--- START ---
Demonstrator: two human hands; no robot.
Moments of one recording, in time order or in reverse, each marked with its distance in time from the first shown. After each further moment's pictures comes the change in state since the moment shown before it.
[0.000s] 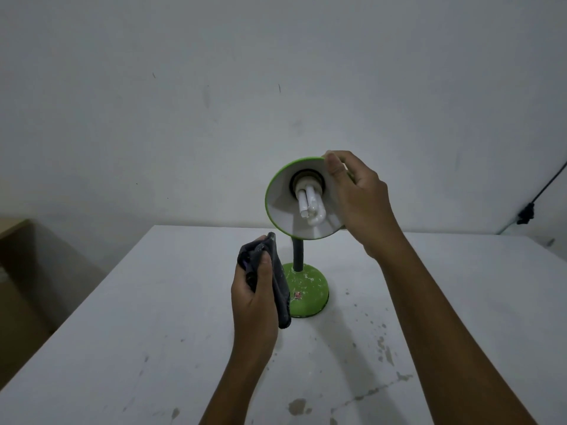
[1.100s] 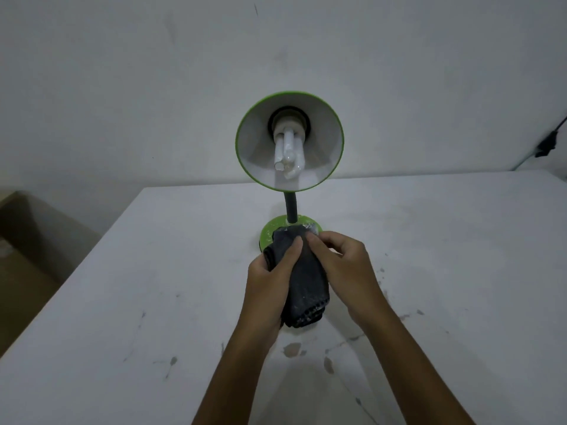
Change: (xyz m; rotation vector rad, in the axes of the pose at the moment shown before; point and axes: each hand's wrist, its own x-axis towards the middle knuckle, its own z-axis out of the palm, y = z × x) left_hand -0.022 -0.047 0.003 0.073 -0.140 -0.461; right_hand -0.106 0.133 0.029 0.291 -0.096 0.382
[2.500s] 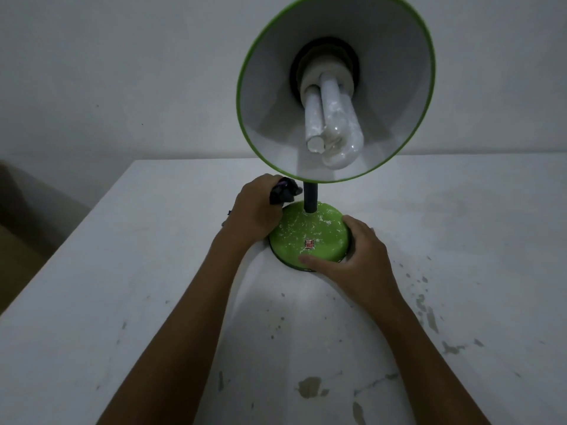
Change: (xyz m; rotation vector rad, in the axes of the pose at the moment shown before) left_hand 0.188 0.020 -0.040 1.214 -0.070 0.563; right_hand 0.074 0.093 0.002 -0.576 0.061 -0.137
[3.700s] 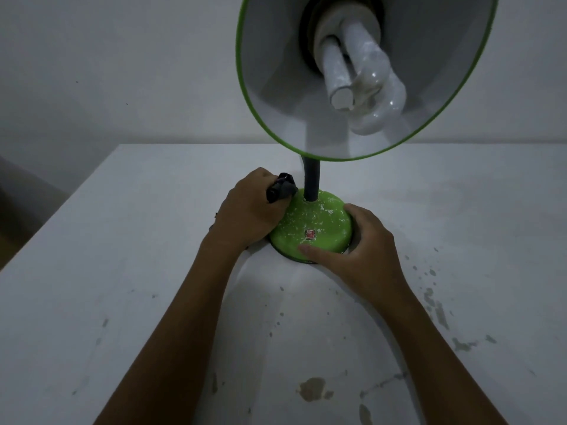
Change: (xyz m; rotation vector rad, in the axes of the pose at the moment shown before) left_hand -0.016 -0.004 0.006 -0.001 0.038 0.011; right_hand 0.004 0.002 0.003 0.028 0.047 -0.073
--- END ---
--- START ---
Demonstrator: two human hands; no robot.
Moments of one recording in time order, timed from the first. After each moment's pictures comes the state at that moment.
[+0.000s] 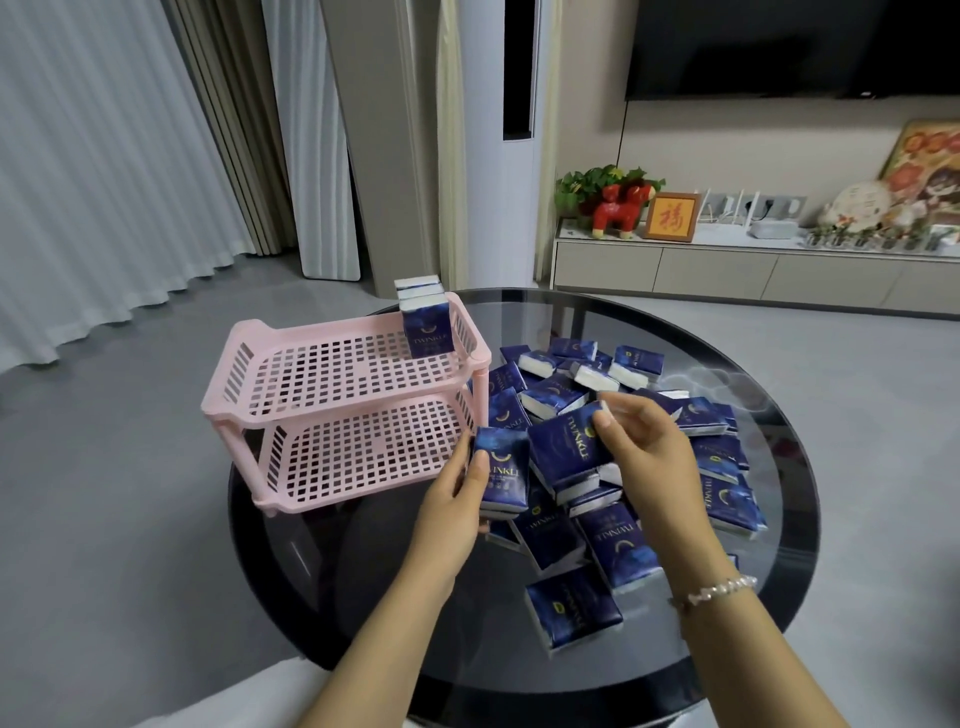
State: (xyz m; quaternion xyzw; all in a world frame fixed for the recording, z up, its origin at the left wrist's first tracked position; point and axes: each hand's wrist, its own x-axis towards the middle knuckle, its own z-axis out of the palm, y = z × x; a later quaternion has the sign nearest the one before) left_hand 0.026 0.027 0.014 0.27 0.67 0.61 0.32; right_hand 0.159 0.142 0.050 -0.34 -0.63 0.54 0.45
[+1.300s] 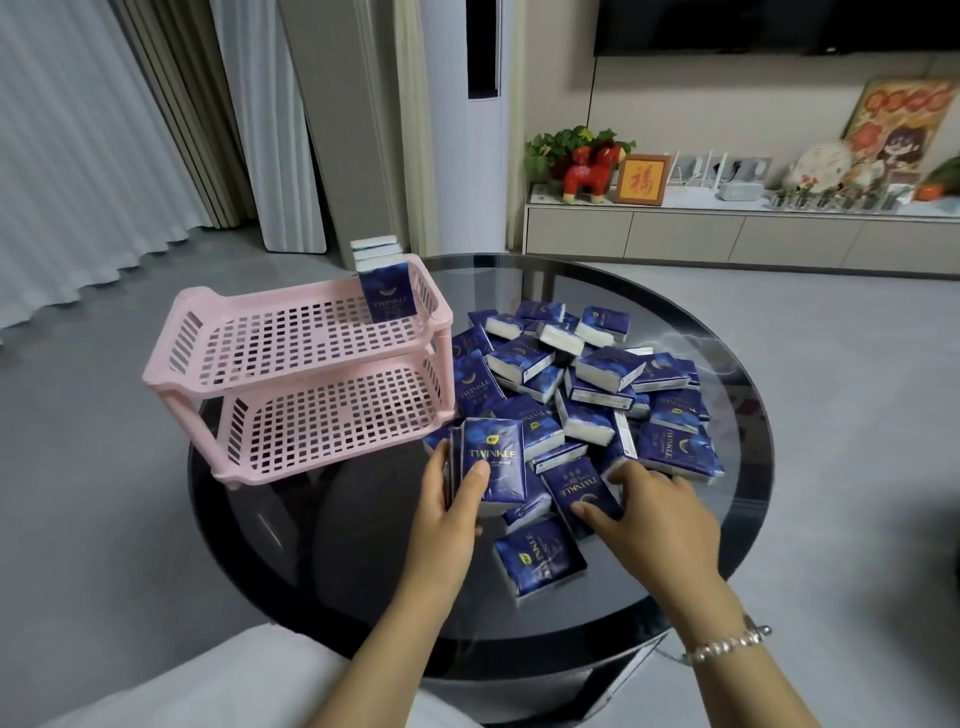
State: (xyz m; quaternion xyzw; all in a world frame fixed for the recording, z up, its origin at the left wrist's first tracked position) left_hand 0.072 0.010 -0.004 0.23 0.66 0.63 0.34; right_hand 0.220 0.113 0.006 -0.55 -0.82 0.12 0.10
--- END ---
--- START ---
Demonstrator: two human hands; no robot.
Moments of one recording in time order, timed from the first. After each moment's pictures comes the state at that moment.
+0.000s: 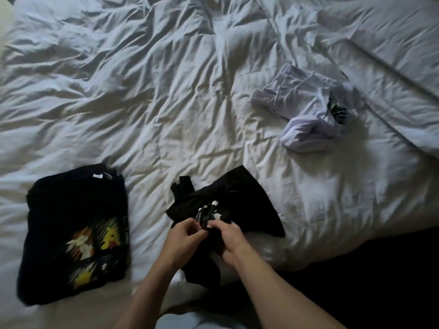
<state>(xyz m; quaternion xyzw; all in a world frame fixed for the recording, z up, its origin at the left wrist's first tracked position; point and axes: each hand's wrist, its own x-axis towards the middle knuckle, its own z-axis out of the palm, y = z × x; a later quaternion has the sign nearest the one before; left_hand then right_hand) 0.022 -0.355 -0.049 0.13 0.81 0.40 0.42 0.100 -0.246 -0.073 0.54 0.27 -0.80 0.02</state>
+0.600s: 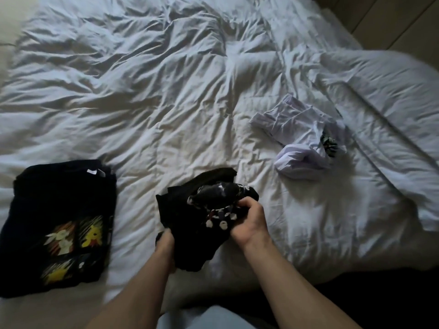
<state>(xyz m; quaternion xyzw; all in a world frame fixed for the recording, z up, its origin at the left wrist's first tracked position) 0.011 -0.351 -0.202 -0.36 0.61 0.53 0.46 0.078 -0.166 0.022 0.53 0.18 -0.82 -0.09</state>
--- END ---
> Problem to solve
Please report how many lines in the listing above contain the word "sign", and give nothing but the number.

> Expected answer
2